Milestone 02: The XOR Crisis (1969)
Historical Context
In 1969, Marvin Minsky and Seymour Papert published "Perceptrons," a book that mathematically proved single-layer perceptrons CANNOT solve the XOR problem. This revelation killed neural network research funding for over a decade - triggering the infamous "AI Winter."
The proof was devastating: no matter how much you train, a single layer cannot learn XOR. This milestone recreates that crisis... and then shows how multi-layer networks solved it.
What You're Building
A demonstration of perceptron limitations and the multi-layer solution:
- The Crisis - Watch a perceptron fail to learn XOR despite training
- The Solution - See how adding a hidden layer solves the "impossible" problem
Required Modules
Run after Module 07 (Training capability)
| Module | Component | What It Provides |
|---|---|---|
| Module 01 | Tensor | YOUR data structure |
| Module 02 | Activations | YOUR sigmoid/ReLU activations |
| Module 03 | Layers | YOUR Linear layers |
| Module 04 | Losses | YOUR loss functions |
| Module 05 | Autograd | YOUR automatic differentiation |
| Module 06 | Optimizers | YOUR SGD optimizer |
| Module 07 | Training | YOUR end-to-end training loop |
Milestone Structure
This milestone uses crisis → solution narrative with 2 scripts:
01_xor_crisis.py
Purpose: Demonstrate the fundamental limitation
- Train a single-layer perceptron on XOR
- Watch loss stay high (~0.69) and accuracy stuck at 50%
- No matter how long you train, it CANNOT learn
- Key Learning: "Minsky was right - single layers can't solve XOR"
The XOR Problem:
Inputs Output
x1 x2 XOR
0 0 → 0 (same)
0 1 → 1 (different)
1 0 → 1 (different)
1 1 → 0 (same)
These 4 points CANNOT be separated by a single line!
02_xor_solved.py
Purpose: Show how multi-layer networks solve it
- Add ONE hidden layer (2-layer network)
- Same XOR problem, now solvable
- Watch accuracy reach 100%
- Key Learning: "Hidden layers unlock non-linear problems!"
The Solution:
Input → Hidden Layer → Output
(learns useful features)
The hidden layer learns to transform the space so XOR becomes linearly separable!
Expected Results
| Script | Layers | Loss | Accuracy | What It Shows |
|---|---|---|---|---|
| 01 (Single Layer) | 1 | ~0.69 (stuck!) | ~50% | Cannot learn XOR (Minsky was right) |
| 02 (Multi-Layer) | 2 | → 0.0 | 100% | Hidden layers solve the problem! |
Key Learning: The Power of Depth
This milestone teaches the fundamental reason why deep learning works:
- Single layers = Only linear decision boundaries (limited expressiveness)
- Multiple layers = Can learn ANY decision boundary (universal approximation)
The XOR crisis wasn't about perceptrons being broken - it was about needing depth to solve complex problems.

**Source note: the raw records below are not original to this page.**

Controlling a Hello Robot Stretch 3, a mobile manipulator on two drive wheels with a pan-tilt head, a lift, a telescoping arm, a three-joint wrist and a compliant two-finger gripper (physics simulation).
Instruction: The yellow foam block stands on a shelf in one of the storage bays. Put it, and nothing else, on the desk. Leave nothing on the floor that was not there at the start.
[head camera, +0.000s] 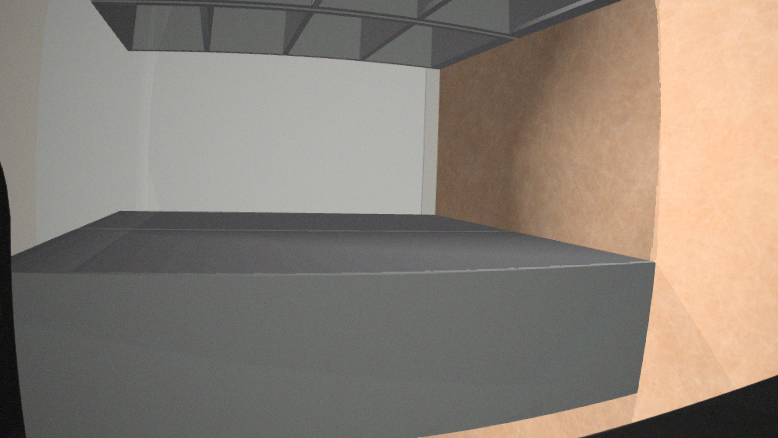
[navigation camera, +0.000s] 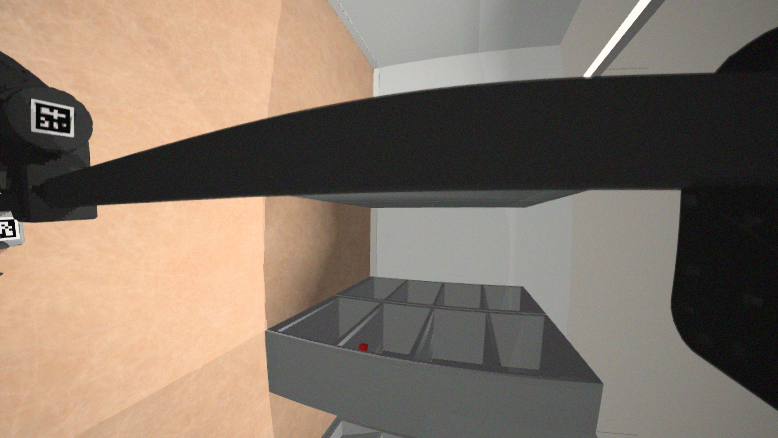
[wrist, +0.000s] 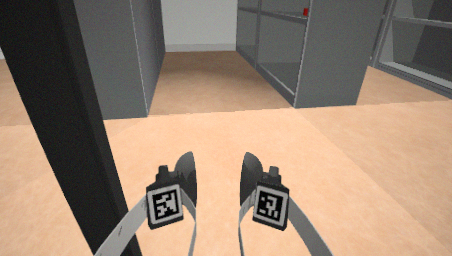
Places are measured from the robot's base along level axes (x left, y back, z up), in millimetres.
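Pixels of known places: gripper, fingertip midpoint: (navigation camera: 4, 259) (wrist: 219, 170).
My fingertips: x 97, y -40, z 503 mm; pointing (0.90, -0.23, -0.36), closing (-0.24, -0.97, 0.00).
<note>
Behind a point stands the place of what it marks.
My gripper (wrist: 219, 170) @(x 97, y -40, z 503 mm) is open and empty, with bare floor showing between its fingertips in the wrist view. It hangs in front of the gap between two grey shelf units. The yellow foam block does not show in any view. The desk does not show in any view either. A small red block (navigation camera: 363, 347) @(x 1483, y -985, z 569 mm) (wrist: 305, 11) @(x 1489, y -975, z 560 mm) stands on a shelf near the front end of a grey shelf unit (navigation camera: 435, 386) @(x 1142, y -907, z 1123 mm) (wrist: 330, 60) @(x 1136, y -975, z 310 mm), which is on the right in the wrist view and at the lower middle in the navigation view.
Another grey shelf unit (head camera: 326, 337) @(x 1248, y 266, z 1060 mm) (wrist: 112, 65) @(x 1247, y 251, z 312 mm) turns its end panel towards me, at the left in the wrist view. Its visible side is closed. A further shelf unit (wrist: 410, 75) @(x 1477, y -2203, z 59 mm) stands at the far right in the wrist view. A floor aisle runs between the first two units to a pale wall (head camera: 288, 130) @(x 3051, y -523, z 923 mm).
</note>
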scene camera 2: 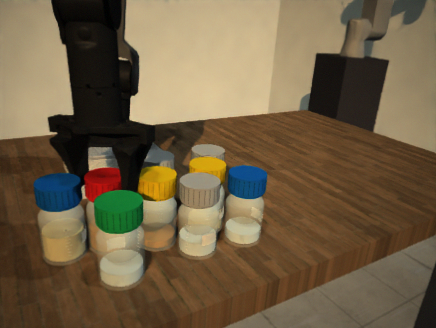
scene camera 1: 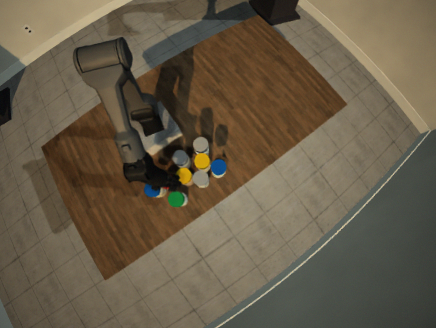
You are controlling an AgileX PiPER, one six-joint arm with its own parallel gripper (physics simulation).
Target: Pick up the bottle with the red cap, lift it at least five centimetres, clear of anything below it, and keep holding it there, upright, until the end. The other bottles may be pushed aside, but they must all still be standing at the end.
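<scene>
The red-capped bottle stands upright on the wooden table; its body is partly hidden behind the green-capped bottle. My gripper is open and points down, with one finger on each side of the red cap at about cap height. In scene camera 2 its right finger reaches down between the red cap and a yellow-capped bottle. Its left fingertip is hidden behind a blue-capped bottle. All these bottles stand.
To the right stand a grey-capped bottle, another yellow-capped one and another blue-capped one. Two more grey-capped bottles stand nearer the arm's base. The table's front edge lies beyond the green-capped bottle.
</scene>
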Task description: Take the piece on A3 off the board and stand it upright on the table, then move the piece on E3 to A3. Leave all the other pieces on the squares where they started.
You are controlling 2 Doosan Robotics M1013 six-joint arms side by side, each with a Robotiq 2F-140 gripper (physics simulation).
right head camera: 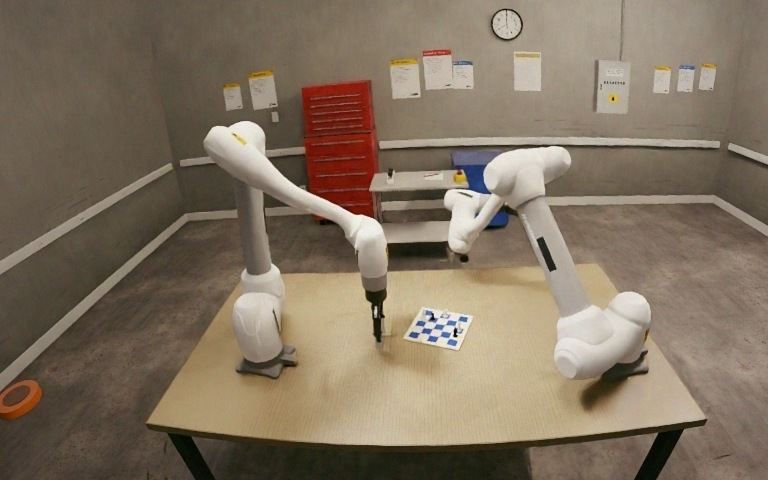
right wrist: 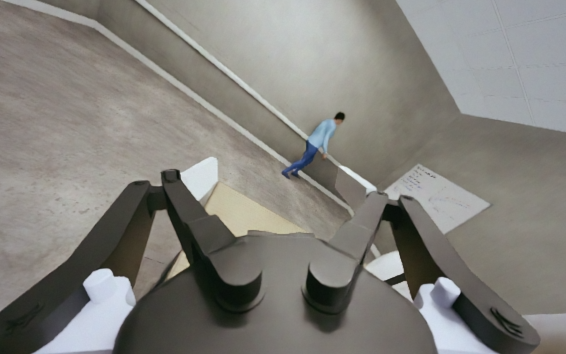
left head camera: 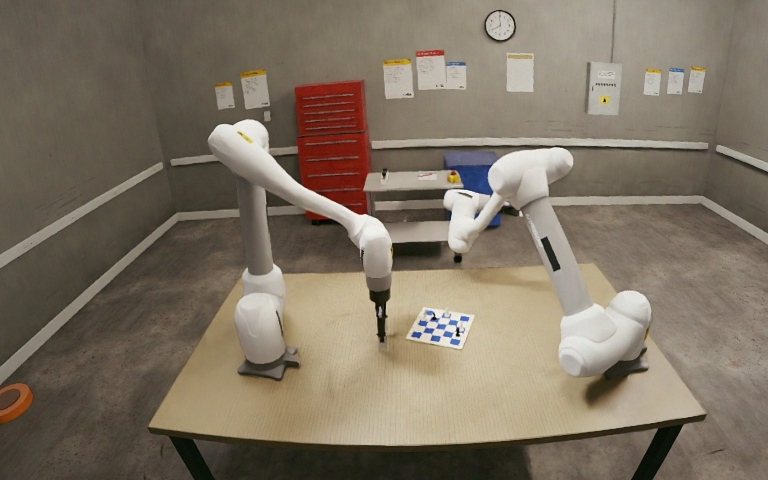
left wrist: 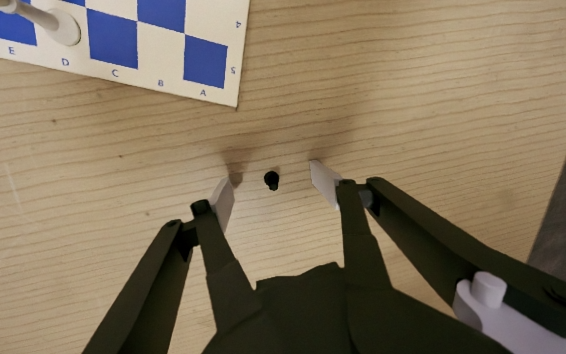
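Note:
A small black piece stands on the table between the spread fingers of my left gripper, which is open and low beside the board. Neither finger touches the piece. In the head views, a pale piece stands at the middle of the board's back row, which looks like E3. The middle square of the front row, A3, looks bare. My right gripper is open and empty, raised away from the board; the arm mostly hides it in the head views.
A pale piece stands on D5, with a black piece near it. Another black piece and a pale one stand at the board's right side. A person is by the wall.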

This realization (via backpropagation in 1986) ended the AI Winter.
Running the Milestone
cd milestones/02_1969_xor
# Step 1: Experience the crisis (run after Module 07)
python 01_xor_crisis.py
# Step 2: See the solution (run after Module 07)
python 02_xor_solved.py
Further Reading
- The Crisis: Minsky, M., & Papert, S. (1969). "Perceptrons"

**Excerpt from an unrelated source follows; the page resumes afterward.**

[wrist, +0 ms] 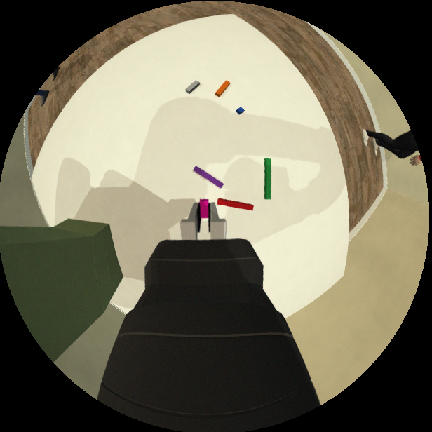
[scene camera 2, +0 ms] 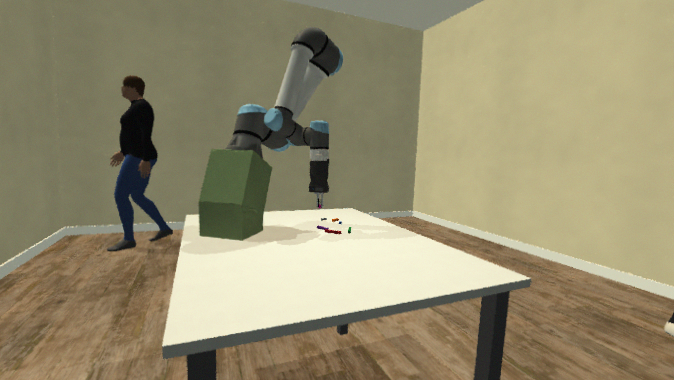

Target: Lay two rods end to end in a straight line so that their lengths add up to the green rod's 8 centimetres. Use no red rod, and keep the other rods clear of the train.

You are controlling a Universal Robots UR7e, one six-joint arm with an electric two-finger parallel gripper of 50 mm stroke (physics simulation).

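Where they show: gripper, fingertip midpoint: [scene camera 2: 319, 207]; arm's base at its link origin: [scene camera 2: 243, 158].
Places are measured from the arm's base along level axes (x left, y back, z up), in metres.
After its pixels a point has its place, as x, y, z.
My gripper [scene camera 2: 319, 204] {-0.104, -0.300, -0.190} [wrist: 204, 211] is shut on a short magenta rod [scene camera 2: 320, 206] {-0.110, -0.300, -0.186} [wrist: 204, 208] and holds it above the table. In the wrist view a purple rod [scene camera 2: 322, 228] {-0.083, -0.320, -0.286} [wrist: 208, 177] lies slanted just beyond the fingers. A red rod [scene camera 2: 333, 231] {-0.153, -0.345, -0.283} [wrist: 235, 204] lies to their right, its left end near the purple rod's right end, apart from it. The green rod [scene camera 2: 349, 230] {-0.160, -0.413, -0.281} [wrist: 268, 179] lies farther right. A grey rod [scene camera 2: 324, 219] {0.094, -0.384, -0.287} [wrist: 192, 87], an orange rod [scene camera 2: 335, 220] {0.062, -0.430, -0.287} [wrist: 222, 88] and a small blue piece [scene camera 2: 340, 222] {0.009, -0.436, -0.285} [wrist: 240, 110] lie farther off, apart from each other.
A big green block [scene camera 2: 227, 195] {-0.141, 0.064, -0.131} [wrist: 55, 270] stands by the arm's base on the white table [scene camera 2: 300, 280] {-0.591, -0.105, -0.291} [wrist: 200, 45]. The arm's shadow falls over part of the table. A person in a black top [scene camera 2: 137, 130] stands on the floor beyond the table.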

- The Solution: Rumelhart, Hinton, Williams (1986). "Learning representations by back-propagating errors"
- Historical Context: AI Winter on Wikipedia
Achievement Unlocked
After completing this milestone, you'll understand:
- Why single-layer networks have fundamental limitations
- What "linear separability" means (and why it matters)
- How hidden layers enable non-linear decision boundaries
- The historical importance of this problem (caused AI Winter!)
You've experienced the crisis that shaped neural network history!